───── SUPPLIED INFORMATION
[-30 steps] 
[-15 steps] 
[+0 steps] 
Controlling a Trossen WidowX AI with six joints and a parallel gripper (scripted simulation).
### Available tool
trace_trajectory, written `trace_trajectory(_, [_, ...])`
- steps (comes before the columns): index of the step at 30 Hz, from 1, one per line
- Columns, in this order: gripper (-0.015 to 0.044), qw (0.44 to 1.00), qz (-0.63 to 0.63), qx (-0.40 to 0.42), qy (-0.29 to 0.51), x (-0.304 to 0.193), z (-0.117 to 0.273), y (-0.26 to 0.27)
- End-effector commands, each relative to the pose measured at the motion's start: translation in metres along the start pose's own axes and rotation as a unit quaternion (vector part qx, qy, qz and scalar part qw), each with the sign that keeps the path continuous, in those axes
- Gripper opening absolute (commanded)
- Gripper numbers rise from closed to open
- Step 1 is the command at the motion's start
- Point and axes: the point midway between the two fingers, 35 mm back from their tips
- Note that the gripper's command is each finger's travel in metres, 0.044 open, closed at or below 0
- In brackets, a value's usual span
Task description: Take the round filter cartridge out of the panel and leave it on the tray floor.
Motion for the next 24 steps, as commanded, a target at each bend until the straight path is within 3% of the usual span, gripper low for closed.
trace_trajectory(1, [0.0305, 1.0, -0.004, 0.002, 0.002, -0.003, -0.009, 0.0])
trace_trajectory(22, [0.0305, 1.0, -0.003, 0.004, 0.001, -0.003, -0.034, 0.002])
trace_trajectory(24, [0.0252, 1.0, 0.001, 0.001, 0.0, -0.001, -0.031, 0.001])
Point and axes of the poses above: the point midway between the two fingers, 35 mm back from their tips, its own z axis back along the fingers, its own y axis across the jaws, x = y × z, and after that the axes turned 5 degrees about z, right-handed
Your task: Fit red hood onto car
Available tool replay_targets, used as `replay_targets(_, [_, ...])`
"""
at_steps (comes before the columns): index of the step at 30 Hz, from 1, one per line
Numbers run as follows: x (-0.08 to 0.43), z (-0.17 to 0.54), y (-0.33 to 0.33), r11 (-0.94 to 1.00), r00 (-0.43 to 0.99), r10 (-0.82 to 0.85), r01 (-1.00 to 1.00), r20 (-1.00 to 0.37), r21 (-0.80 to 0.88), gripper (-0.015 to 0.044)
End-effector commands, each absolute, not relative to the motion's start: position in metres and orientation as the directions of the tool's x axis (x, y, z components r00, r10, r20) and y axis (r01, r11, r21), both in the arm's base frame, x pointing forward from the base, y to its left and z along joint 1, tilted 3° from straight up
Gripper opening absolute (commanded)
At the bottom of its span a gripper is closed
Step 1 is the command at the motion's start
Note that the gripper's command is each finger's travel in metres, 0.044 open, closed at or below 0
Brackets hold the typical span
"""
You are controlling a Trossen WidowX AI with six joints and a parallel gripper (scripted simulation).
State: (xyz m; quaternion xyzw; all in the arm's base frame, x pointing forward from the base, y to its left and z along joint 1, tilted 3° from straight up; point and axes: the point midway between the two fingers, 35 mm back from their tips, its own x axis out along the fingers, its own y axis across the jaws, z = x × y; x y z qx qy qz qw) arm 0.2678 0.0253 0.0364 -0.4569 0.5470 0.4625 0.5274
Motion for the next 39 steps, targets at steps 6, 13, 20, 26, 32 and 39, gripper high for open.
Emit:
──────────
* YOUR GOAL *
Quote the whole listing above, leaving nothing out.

* ANSWER BOX *
[-30 steps] 
[-15 steps] 
[+0 steps] 
Controlling a Trossen WidowX AI with six joints and a parallel gripper (scripted simulation).
### Available tool
trace_trajectory, written `trace_trajectory(_, [_, ...])`
- steps (comes before the columns): index of the step at 30 Hz, from 1, one per line
- Columns, in this order: gripper (-0.015 to 0.044), qw (0.44 to 1.00), qz (-0.63 to 0.63), qx (-0.40 to 0.42), qy (-0.29 to 0.51), x (-0.304 to 0.193), z (-0.117 to 0.273), y (-0.26 to 0.27)
- End-effector commands, each relative to the pose measured at the motion's start: translation in metres along the start pose's own axes and rotation as a unit quaternion (vector part qx, qy, qz and scalar part qw), each with the sign that keeps the path continuous, in those axes
- Gripper opening absolute (commanded)
- Gripper numbers rise from closed to open
- Step 1 is the command at the motion's start
- Point and axes: the point midway between the two fingers, 35 mm back from their tips
- Note that the gripper's command is each finger's travel in metres, 0.044 open, closed at or below 0
- In brackets, a value's usual span
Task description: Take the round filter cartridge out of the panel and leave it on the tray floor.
Motion for the next 24 steps, as commanded, a target at each bend until the straight path is within 3% of the usual span, gripper low for closed.
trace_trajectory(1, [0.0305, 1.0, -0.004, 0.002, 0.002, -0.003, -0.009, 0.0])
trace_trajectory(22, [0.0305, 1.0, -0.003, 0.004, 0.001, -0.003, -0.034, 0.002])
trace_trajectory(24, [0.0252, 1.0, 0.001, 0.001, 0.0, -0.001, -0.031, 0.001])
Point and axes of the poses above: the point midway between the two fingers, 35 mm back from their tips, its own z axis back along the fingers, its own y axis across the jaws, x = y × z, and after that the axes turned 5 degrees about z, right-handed
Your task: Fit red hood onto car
Available tool replay_targets, used as `replay_targets(_, [_, ...])`
"""
at_steps (comes before the columns): index of the step at 30 Hz, from 1, one per line
Numbers run as follows: x (-0.08 to 0.43), z (-0.17 to 0.54), y (-0.33 to 0.33), r11 (-0.94 to 1.00), r00 (-0.43 to 0.99), r10 (-0.82 to 0.85), r01 (-1.00 to 1.00), r20 (-1.00 to 0.37), r21 (-0.80 to 0.88), gripper (-0.015 to 0.044)
End-effector commands, each absolute, not relative to the motion's start: position in metres and orientation as the directions of the tool's x axis (x, y, z components r00, r10, r20) and y axis (r01, r11, r21), both in the arm's base frame, x pointing forward from the base, y to its left and z along joint 1, tilted 3° from straight up
Gripper opening absolute (commanded)
At the bottom of its span a gripper is closed
Step 1 is the command at the motion's start
Note that the gripper's command is each finger's travel in metres, 0.044 open, closed at or below 0
Brackets hold the typical span
"""
You are controlling a Trossen WidowX AI with six joints and a parallel gripper (scripted simulation).
State: (xyz m; quaternion xyzw; all in the arm's base frame, x pointing forward from the base, y to its left and z along joint 1, tilted 3° from straight up; point and axes: the point midway between the two fingers, 35 mm back from their tips, its own x axis out along the fingers, its own y axis across the jaws, z = x × y; x y z qx qy qz qw) arm 0.2678 0.0253 0.0364 -0.4569 0.5470 0.4625 0.5274
Motion for the next 39 steps, targets at steps 6, 13, 20, 26, 32 and 39, gripper high for open.
Emit:

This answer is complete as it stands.